Chapter 20 Repo, commit, diff, tag
20.1 Repos or repositories
Git is a version control system whose original purpose was to help groups of developers work collaboratively on big software projects. Git manages the evolution of a set of files – called a repository or repo – in a highly structured way. Historically, these files would have consisted of source code and the instructions for how to build an application from its source.
Git has been re-purposed by the data science community (Ram 2013; Bartlett 2016; Perez-Riverol et al. 2016). We use it to manage the motley collection of files that make up typical data analytical projects, which consist of data, figures, reports, and, yes, some source code.
For new or existing projects, we recommand that you:
- Dedicate a local directory or folder to it.
- Make it an RStudio Project. Optional but recommended; obviously only applies to projects involving R and users of RStudio.

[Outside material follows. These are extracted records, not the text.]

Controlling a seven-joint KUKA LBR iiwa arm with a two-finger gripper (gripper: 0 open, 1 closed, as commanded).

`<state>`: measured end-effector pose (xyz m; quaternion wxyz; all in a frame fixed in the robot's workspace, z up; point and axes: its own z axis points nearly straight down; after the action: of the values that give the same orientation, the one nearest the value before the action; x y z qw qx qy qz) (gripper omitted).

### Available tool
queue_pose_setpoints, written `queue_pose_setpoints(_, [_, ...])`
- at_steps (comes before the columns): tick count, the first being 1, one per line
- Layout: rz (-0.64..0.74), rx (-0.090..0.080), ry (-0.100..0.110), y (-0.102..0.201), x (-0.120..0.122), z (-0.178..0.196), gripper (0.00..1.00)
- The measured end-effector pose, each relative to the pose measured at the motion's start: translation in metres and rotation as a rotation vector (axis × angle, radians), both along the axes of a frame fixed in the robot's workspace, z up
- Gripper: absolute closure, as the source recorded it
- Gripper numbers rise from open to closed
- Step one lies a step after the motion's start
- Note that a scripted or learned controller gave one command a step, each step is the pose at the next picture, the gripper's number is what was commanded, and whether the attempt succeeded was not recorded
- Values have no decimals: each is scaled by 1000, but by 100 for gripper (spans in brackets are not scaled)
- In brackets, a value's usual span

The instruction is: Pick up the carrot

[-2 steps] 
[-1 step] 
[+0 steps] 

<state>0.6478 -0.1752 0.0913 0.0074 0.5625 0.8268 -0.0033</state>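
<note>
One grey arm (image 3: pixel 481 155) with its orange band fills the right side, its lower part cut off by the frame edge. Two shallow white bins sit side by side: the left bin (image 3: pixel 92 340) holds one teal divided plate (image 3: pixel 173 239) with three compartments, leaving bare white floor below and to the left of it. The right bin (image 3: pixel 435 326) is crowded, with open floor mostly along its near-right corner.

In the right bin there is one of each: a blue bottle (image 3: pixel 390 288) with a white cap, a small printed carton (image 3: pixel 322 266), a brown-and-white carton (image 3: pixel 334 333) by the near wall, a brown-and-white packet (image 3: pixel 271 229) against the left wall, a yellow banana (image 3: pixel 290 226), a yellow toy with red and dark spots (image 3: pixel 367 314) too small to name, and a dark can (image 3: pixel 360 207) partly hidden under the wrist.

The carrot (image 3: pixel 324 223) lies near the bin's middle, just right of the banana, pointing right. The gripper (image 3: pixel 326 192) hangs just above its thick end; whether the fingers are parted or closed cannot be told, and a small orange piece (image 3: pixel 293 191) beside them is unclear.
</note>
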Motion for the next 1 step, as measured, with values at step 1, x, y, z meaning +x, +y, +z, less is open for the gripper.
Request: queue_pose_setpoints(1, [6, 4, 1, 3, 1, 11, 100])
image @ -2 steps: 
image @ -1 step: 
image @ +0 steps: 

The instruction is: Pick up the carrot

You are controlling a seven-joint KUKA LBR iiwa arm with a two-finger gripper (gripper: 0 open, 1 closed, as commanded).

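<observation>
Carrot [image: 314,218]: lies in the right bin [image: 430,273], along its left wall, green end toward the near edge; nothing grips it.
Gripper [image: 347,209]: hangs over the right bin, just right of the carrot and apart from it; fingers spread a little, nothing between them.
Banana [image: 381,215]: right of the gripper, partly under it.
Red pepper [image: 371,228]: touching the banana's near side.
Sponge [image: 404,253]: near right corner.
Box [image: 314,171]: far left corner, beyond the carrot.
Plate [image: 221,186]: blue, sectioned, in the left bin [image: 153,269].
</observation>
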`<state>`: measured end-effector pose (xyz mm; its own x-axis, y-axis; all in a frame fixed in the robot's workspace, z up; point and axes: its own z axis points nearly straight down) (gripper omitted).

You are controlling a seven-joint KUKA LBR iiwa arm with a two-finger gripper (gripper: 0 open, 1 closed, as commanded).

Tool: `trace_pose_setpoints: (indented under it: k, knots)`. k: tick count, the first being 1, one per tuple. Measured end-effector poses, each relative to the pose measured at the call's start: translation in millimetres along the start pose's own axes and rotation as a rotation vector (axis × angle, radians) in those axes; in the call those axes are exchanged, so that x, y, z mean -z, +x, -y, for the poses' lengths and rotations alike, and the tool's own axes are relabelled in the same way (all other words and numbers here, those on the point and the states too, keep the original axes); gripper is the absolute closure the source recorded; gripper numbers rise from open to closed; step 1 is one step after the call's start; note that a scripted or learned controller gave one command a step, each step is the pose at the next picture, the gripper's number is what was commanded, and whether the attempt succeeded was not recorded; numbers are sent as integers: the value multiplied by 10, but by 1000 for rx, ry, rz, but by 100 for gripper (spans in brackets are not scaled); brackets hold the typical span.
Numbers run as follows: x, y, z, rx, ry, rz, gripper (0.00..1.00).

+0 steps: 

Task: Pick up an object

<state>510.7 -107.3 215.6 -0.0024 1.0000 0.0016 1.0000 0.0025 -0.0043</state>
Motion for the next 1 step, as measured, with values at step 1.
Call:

- Make it a Git repository.
This setup happens once per project and can happen at project inception or at any later point. Chances are your existing projects each already live in a dedicated directory. Making such a directory an RStudio Project and Git repository boils down to allowing those applications to leave notes for themselves in hidden files or directories. The project is still a regular directory on your computer, that you can locate, name, move, and generally interact with as you wish. You don’t have to handle it with special gloves!
The daily workflow is probably not dramatically different from what you do currently. You work in the usual way, writing R scripts or authoring reports in LaTeX or R Markdown. But instead of only saving individual files, periodically you make a commit, which takes a snapshot of all the files in the entire project. If you have ever versioned a file by adding your initials or the date, you have effectively made a commit, albeit only for a single file. It is a version that is significant to you and that you might want to inspect or revert to later. Periodically, you push commits to GitHub. This is like sharing a document with colleagues on DropBox or sending it out as an email attachment. By pushing to GitHub, you make your work and all your accumulated progress accessible to others.
This is a moderate change to your normal, daily workflow. It feels weird at first, but quickly becomes second nature. In STAT 545 students are required to submit all coursework via GitHub, starting in week one. Most have never seen Git before and do not identify as programmers. It is a major topic in class and office hours for the first two weeks. Then we practically never discuss it again.